Work task:
Which of the lines in the data mention the string "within"? List them all.
═══
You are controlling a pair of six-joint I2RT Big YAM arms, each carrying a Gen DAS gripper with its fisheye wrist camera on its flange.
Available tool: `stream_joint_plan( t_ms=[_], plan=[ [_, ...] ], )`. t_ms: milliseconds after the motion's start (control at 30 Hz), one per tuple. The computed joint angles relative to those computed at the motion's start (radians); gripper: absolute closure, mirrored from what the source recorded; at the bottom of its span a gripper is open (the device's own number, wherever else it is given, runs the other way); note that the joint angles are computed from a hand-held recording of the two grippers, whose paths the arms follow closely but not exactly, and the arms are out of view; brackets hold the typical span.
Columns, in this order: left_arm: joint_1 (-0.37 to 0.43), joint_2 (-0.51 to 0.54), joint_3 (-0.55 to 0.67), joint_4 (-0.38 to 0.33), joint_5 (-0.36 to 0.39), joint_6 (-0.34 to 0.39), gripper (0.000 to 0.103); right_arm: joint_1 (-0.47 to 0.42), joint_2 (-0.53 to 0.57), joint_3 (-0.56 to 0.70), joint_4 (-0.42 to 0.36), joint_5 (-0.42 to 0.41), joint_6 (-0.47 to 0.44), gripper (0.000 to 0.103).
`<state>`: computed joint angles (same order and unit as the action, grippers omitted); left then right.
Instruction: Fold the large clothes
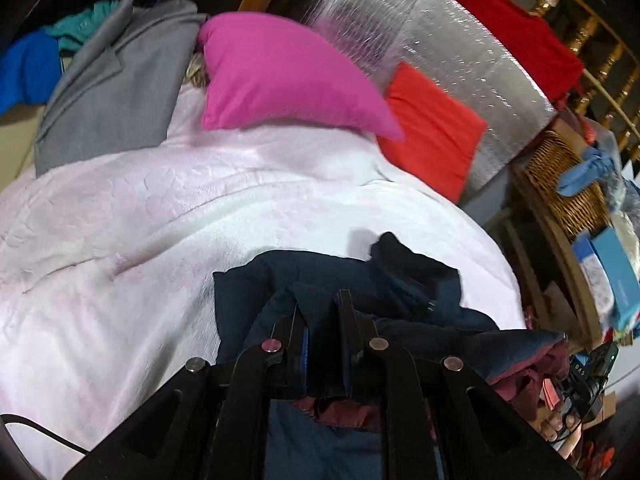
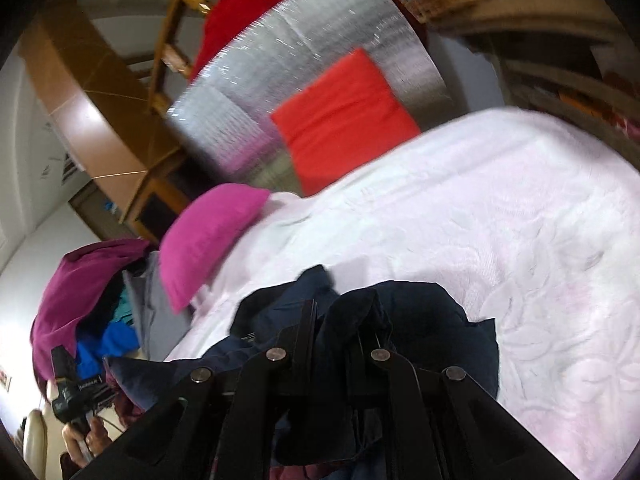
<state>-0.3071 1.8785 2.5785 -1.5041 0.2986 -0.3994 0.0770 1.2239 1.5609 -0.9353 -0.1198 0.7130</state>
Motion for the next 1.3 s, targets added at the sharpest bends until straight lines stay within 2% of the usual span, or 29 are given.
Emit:
stream_joint_plan(
  t_ms=[67,167,200,267,300,367,433,467,500,533,567,633,667,767,800,833,900,967,1033,1100,1200,1233,1267,1300],
  plan=[
    [0.002,0.042,0.026,0.004,0.006,-0.018,0.090,-0.014,0.037,-0.010,0.024,-0.008,0.009,0.092],
    [0.004,0.123,0.113,-0.032,0.015,-0.035,0.086,-0.038,0.084,-0.026,0.051,-0.045,0.067,0.089],
    [0.005,0.151,0.145,-0.049,0.019,-0.045,0.086,-0.046,0.094,-0.030,0.057,-0.063,0.091,0.086],
    [0.009,0.197,0.201,-0.082,0.043,-0.071,0.081,-0.069,0.109,-0.050,0.089,-0.118,0.146,0.073],
    [0.013,0.187,0.163,-0.055,0.064,-0.091,0.079,-0.078,0.108,-0.066,0.116,-0.138,0.172,0.069],
    [0.027,0.118,0.011,0.058,0.117,-0.146,0.073,-0.101,0.095,-0.115,0.210,-0.187,0.242,0.037],
    [0.039,0.034,-0.154,0.198,0.155,-0.205,0.068,-0.114,0.058,-0.177,0.326,-0.163,0.315,0.018],
    [0.046,-0.021,-0.255,0.295,0.172,-0.244,0.055,-0.113,0.041,-0.194,0.353,-0.126,0.333,0.014],
    [0.048,-0.058,-0.313,0.358,0.160,-0.270,0.044,-0.115,0.027,-0.206,0.371,-0.100,0.338,0.014],
    [0.046,-0.076,-0.326,0.371,0.119,-0.274,0.023,-0.118,0.025,-0.205,0.375,-0.105,0.332,0.014],
    [0.046,-0.108,-0.355,0.408,0.073,-0.270,0.020,-0.120,0.023,-0.202,0.374,-0.119,0.321,0.014],
    [0.050,-0.158,-0.414,0.492,0.062,-0.277,0.020,-0.108,0.023,-0.188,0.351,-0.111,0.297,0.014],
    [0.049,-0.176,-0.420,0.498,0.045,-0.273,0.019,-0.097,0.027,-0.168,0.320,-0.100,0.264,0.014],
    [0.034,-0.184,-0.405,0.421,-0.013,-0.228,0.017,-0.059,0.047,-0.094,0.199,-0.026,0.152,0.014],
    [0.027,-0.186,-0.406,0.377,-0.035,-0.215,0.017,-0.045,0.054,-0.072,0.160,0.006,0.120,0.014],
    [0.016,-0.173,-0.384,0.294,-0.070,-0.206,0.017,-0.035,0.057,-0.060,0.132,0.034,0.101,0.014],
    [0.001,-0.175,-0.398,0.208,-0.109,-0.216,0.017,-0.023,0.061,-0.043,0.094,0.065,0.086,0.014],
    [-0.021,-0.200,-0.444,0.190,-0.144,-0.233,0.017,-0.004,0.068,-0.024,0.056,0.081,0.059,0.015],
    [-0.043,-0.217,-0.457,0.189,-0.196,-0.234,0.017,0.038,0.092,0.026,0.022,0.067,-0.037,0.016],
    [-0.076,-0.246,-0.484,0.225,-0.282,-0.232,0.017,0.090,0.113,0.069,0.002,0.085,-0.134,0.019],
    [-0.111,-0.241,-0.473,0.232,-0.381,-0.195,0.017,0.154,0.160,0.134,-0.035,0.039,-0.249,0.037],
    [-0.121,-0.230,-0.462,0.228,-0.410,-0.181,0.017,0.166,0.185,0.161,-0.052,0.020,-0.268,0.049],
    [-0.129,-0.213,-0.445,0.220,-0.434,-0.164,0.017,0.179,0.219,0.195,-0.076,-0.003,-0.285,0.056],
    [-0.137,-0.201,-0.437,0.215,-0.455,-0.153,0.017,0.188,0.243,0.214,-0.090,-0.006,-0.290,0.056]
  ],
)
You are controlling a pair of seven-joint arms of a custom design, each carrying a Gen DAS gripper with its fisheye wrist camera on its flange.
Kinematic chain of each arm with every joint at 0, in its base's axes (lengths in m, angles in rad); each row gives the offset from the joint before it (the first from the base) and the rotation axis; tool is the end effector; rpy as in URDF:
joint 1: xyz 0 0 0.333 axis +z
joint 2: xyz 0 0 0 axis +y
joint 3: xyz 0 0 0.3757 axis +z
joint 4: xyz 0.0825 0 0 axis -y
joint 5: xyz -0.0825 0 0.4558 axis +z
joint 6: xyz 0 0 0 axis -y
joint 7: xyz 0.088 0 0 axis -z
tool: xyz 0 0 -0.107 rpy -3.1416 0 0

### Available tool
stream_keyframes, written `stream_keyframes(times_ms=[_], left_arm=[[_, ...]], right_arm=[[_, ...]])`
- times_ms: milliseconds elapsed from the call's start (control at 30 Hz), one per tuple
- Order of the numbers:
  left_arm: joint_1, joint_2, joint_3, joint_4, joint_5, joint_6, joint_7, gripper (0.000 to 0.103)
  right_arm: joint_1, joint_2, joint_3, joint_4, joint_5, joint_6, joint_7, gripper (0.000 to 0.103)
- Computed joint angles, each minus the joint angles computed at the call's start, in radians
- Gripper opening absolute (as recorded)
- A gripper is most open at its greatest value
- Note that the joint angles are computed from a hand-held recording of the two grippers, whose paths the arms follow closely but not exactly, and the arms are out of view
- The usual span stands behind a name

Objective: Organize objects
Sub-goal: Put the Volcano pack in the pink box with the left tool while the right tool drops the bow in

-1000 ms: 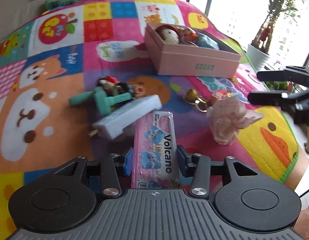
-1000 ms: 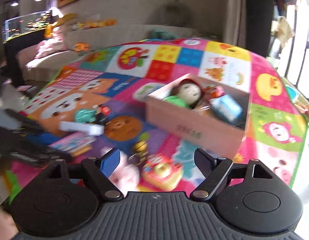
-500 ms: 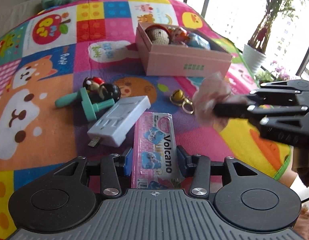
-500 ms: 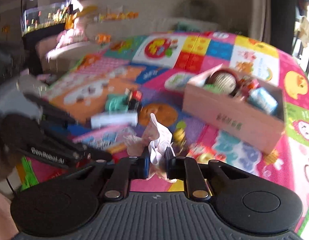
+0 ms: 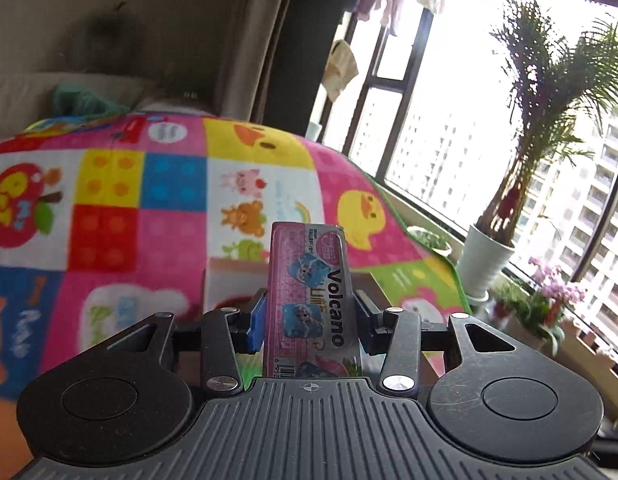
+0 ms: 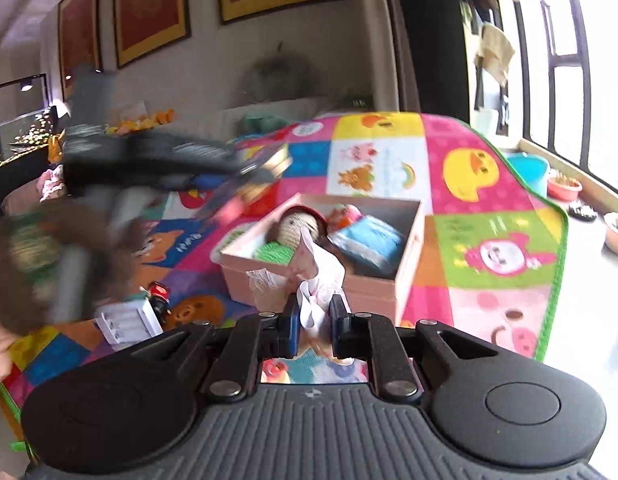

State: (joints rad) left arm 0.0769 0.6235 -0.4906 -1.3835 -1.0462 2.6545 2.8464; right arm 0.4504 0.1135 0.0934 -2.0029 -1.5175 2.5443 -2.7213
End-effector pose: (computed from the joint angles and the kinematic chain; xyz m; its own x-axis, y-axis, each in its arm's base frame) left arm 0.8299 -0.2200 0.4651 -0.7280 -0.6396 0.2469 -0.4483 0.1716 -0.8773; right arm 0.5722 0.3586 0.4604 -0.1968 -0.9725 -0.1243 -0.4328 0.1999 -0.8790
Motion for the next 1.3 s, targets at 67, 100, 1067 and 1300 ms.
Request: stream_keyframes(times_ms=[67,100,1067,1300], left_arm=[[-0.063,0.049,0.037,0.048,0.067,0.038,-0.062,0.048],[-0.093,0.063,0.067,0.063,0.127,0.038,-0.127,0.048],[0.156,-0.155,0.105,-0.235,-0.268,-0.102,0.094,0.046],[0.161,-0.147,0.191,-0.232,-0.358,-0.038,0.001,0.046]], right_arm=[[-0.004,-0.004,-0.003,-0.012,0.015,0.000,-0.009,0.014],[-0.006,-0.006,-0.004,-0.017,0.021,-0.001,-0.014,0.014],[-0.080,0.401,-0.067,0.588,0.969,-0.287,-1.146,0.022],[0.039,0.232,-0.187,0.377,0.805,-0.100,-0.871,0.075]])
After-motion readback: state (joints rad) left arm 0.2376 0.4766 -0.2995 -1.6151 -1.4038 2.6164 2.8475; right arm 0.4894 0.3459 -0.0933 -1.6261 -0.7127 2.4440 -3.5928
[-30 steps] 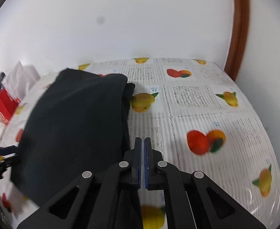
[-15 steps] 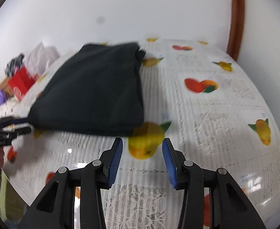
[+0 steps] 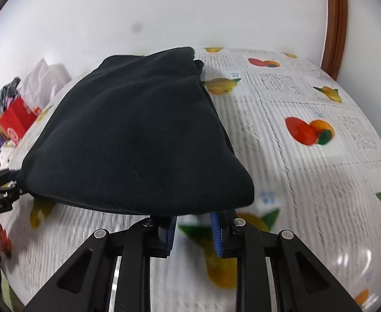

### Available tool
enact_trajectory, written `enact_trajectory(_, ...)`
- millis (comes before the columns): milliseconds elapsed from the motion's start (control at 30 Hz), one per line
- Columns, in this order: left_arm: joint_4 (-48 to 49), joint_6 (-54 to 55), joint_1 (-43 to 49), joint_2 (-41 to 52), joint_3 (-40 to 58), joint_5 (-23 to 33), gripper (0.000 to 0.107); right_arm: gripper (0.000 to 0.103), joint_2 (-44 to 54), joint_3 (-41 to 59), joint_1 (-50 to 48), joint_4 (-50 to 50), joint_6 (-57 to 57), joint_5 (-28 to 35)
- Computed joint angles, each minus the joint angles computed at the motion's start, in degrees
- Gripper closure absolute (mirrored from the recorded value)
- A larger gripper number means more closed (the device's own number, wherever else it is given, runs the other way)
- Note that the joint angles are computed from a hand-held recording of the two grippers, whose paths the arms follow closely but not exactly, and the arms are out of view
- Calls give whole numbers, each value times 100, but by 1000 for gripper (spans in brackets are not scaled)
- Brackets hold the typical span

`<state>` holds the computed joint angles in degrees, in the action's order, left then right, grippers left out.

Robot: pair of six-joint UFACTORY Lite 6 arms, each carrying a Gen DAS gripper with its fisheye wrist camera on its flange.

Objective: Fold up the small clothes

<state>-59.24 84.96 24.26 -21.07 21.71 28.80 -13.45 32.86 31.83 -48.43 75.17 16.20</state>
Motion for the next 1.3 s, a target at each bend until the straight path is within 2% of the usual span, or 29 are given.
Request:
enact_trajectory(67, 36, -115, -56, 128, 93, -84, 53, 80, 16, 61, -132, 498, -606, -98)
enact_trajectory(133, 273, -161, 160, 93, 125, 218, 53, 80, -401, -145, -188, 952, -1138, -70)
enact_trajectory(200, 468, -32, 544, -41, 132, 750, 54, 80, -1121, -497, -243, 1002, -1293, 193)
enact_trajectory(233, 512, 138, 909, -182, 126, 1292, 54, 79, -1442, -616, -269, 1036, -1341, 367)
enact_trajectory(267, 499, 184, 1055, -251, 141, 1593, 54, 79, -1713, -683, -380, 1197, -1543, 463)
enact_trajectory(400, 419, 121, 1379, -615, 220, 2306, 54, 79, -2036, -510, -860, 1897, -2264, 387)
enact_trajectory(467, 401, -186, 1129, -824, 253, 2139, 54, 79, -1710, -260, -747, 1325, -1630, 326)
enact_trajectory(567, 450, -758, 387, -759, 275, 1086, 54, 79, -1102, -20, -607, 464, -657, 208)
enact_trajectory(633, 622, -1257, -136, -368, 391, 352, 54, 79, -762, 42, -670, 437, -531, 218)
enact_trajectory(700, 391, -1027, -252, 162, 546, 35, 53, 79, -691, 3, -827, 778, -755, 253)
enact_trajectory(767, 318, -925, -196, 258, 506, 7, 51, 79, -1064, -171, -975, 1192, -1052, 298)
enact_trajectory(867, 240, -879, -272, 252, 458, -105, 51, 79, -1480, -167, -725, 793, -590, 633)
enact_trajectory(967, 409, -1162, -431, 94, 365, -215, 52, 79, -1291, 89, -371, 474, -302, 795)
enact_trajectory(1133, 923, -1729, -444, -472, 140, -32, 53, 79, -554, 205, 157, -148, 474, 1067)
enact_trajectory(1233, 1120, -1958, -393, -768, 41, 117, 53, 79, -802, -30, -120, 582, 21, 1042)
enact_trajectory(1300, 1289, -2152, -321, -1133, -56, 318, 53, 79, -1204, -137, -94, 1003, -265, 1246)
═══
Task result:
Motion for the next 1.3 s, targets added at the sharpest bends until straight lines stay within 2% of the usual span, or 29 are given.
Motion for the next 1.3 s, a target at each bend until the straight path is within 2% of the usual span, or 29 are given.

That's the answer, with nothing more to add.